### TASK STATEMENT
All lines of the records below that contain the word "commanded" must be listed.

### EXERCISE DATA
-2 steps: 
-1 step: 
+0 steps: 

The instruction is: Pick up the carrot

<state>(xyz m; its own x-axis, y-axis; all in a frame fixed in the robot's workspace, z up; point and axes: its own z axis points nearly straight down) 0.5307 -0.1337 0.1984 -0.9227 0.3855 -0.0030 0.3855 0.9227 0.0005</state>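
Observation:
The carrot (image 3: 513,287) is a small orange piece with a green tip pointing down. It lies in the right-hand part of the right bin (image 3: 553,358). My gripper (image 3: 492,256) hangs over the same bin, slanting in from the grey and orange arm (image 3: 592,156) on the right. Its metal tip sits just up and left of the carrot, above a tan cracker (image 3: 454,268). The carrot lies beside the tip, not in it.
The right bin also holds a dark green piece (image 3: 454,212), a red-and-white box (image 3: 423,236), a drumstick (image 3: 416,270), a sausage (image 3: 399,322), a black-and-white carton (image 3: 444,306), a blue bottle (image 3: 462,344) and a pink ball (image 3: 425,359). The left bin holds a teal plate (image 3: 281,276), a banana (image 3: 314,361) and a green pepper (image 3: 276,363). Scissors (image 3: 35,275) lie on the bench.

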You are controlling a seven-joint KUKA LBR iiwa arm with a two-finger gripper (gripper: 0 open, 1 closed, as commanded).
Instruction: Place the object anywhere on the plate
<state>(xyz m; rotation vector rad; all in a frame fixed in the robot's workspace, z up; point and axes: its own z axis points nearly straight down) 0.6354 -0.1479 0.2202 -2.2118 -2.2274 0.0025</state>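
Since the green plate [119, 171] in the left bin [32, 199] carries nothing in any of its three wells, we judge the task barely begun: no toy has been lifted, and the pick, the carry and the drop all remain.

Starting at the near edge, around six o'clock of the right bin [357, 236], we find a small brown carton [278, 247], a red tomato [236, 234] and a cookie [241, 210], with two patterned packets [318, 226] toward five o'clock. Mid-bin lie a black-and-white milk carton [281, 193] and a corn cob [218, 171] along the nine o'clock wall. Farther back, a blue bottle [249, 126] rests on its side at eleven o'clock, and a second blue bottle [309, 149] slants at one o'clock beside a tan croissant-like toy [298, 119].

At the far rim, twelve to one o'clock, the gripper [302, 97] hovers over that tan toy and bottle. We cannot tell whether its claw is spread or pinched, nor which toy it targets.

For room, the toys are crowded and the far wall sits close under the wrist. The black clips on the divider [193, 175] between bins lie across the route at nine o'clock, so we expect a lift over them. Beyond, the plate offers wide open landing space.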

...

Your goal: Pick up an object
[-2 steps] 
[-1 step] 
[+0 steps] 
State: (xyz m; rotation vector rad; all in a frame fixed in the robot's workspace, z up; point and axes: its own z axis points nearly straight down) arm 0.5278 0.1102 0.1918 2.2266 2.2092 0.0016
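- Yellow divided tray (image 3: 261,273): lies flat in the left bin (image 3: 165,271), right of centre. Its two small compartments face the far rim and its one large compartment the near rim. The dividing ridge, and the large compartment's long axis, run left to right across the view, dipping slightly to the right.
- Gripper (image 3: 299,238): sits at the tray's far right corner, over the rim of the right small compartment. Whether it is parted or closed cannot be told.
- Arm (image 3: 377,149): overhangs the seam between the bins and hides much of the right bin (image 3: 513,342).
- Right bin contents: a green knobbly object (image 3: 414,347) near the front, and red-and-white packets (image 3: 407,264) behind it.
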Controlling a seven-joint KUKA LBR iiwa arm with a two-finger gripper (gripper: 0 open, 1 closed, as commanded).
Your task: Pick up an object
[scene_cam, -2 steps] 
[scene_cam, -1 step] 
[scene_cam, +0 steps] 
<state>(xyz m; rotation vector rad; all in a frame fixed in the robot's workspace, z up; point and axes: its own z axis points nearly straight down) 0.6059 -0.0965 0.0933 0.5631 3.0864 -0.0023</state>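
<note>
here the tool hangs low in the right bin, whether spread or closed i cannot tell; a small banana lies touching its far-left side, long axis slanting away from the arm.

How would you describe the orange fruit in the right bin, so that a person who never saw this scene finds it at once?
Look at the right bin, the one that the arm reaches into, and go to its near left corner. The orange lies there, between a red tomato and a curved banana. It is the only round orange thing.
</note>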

### SOLUTION TO THIS PROBLEM
You are controlling a seven-joint KUKA LBR iiwa arm with a two-finger gripper (gripper: 0 open, 1 closed, as commanded).
Controlling a seven-joint KUKA LBR iiwa arm with a two-finger gripper (gripper: 0 open, 1 closed, as commanded).

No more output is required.